Stems from restructuring charge in publishing business

James Murdoch slipped quietly back into focus at News Corp. on Wednesday, fielding questions on the company’s quarterly earnings call alongside chief operating officer Chase Carey in a rare appearance since the younger Murdoch moved to Gotham after the U.K. phone hacking scandal exploded in London last summer under his watch.

It wasn’t the most auspicious start for James as a corporate captain. News Corp. swung to a massive loss of $1.6 billion last quarter on a $2.9 billion impairment and restructuring charge in the publishing business ahead of plans to split the conglom into two companies. With every operating division but cable networks posting declines, Carey admitted the company was facing “trying times.”

James Murdoch, who is deputy COO, was chairman-CEO Rupert Murdoch’s heir-apparent before the scandal and, it seems, may still be despite the widespread hacking at News Corp.’s U.K. newspapers that tarnished his reputation and could still put him at legal risk.

News Corp. took a $57 million charge directly related to the ongoing U.K. hacking probe. In contrast to this year’s fiscal fourth quarter numbers, the conglom recorded a $683 million profit in the year-earlier quarter.News Corp. plans to split off its publishing assets into a separate, publicly traded company, a decision announced in late June — spurred in part by the scandal in the U.K. and by investor pressure to shield the company’s global film and TV assets from the weakness of the publishing biz. Carey said News Corp. will submit its initial regulatory filings by the end of the year to get the process moving, and the transaction will take about a year to complete.

Revenue for the fourth quarter dipped to $8.4 billion from $9 billion.

Strong growth in cable was offset by declines in News Corp.’s film, broadcasting, publishing and satellite units.

Cable networks saw profit surge 26% to $792 million on a 15% boost in revenue led by Fox News, FX, the Fox Intl. Channels and National Geographic Channels group and India’s Star cablers. Advertising revenue rose 5% domestically and 18% internationally. Affiliate sales were up 16% in the U.S. and 31% overseas. Programming costs also rose, by 11%.

Carey talked up News Corp.’s commitment to grow its international sports business. This week it acquired the company that owns broadcast rights to the Dutch soccer premier league. In June, it bought out Disney’s stake in Star Sports in India.

Filmed entertainment profits dropped by $90 million to $120 million on lower theatrical and home entertainment vs. last year, which had “Rio” in theaters and “Black Swan” and “The Chronicles of Narnia: Voyage of the Dawn Treader” on homevideo. The latest quarter also included release costs for “Prometheus” and “Ice Age: Continental Drift.”

Broadcast television profit dipped by $20 million to $213 million, dragged down by lower ratings at “American Idol” on the Fox network that were significant enough to offset even a doubling of the coin earned by Fox’s local TV stations through retransmission consent fees.
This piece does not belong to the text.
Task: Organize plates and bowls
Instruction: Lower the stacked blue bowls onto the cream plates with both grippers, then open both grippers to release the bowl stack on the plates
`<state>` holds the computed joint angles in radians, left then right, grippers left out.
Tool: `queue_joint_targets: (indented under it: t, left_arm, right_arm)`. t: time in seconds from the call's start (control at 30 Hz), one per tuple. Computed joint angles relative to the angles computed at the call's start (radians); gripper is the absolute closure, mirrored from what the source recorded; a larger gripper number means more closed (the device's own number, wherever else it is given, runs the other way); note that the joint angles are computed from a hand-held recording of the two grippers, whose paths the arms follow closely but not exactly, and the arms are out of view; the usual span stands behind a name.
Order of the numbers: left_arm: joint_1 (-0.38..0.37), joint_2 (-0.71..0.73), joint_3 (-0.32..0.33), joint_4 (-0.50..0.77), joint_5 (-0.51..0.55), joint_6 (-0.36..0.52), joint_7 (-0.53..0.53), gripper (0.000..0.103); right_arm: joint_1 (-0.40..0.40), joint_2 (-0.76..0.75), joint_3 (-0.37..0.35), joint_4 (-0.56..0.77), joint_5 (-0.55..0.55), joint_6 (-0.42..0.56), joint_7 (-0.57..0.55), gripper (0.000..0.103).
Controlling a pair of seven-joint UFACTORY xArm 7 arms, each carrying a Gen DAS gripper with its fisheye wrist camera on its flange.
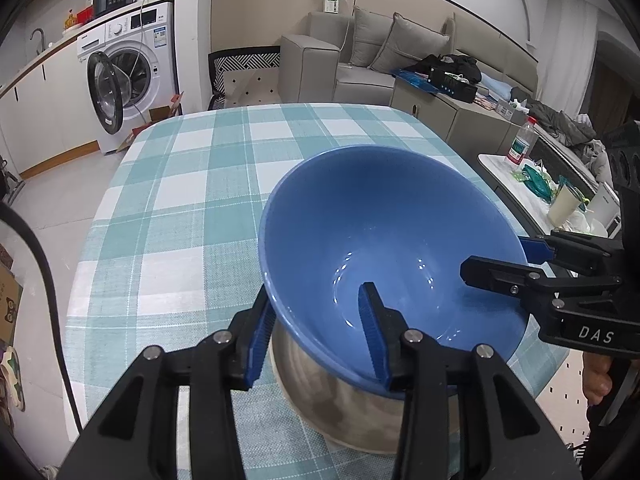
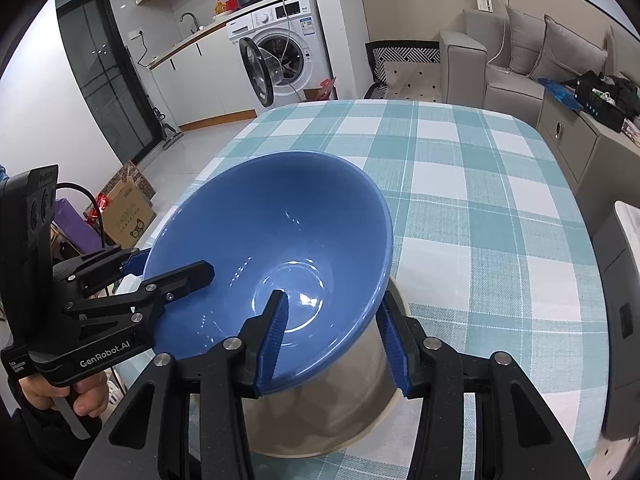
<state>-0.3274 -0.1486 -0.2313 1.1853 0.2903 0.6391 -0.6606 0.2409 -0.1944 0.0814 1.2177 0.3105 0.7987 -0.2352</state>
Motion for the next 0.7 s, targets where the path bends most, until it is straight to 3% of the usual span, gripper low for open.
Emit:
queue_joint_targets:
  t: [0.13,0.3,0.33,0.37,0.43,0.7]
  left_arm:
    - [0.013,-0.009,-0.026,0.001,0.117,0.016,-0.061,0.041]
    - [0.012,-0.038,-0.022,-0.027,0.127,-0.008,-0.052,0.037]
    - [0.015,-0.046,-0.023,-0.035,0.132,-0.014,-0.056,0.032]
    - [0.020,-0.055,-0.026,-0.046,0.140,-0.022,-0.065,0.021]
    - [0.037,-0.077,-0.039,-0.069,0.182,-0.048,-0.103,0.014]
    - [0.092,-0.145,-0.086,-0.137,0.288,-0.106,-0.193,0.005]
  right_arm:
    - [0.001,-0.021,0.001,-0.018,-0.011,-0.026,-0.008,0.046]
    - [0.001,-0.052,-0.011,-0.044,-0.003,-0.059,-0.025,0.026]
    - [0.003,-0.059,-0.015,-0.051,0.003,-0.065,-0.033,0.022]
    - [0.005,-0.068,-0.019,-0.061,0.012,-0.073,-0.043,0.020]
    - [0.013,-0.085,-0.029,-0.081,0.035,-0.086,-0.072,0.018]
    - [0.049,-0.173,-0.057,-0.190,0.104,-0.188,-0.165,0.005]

Publishing profit fell to $139 million from $270 million on lower advertising revenue from international papers.

And Sky Italia earnings fell to $89 million from $145 million on loss of subscribers and higher spending to try to keep them.

James Murdoch fielded questions on the performance of Sky Italia, saying the macroeconomic environment is Italy is challenging “but we have very high hopes for that business going forward.”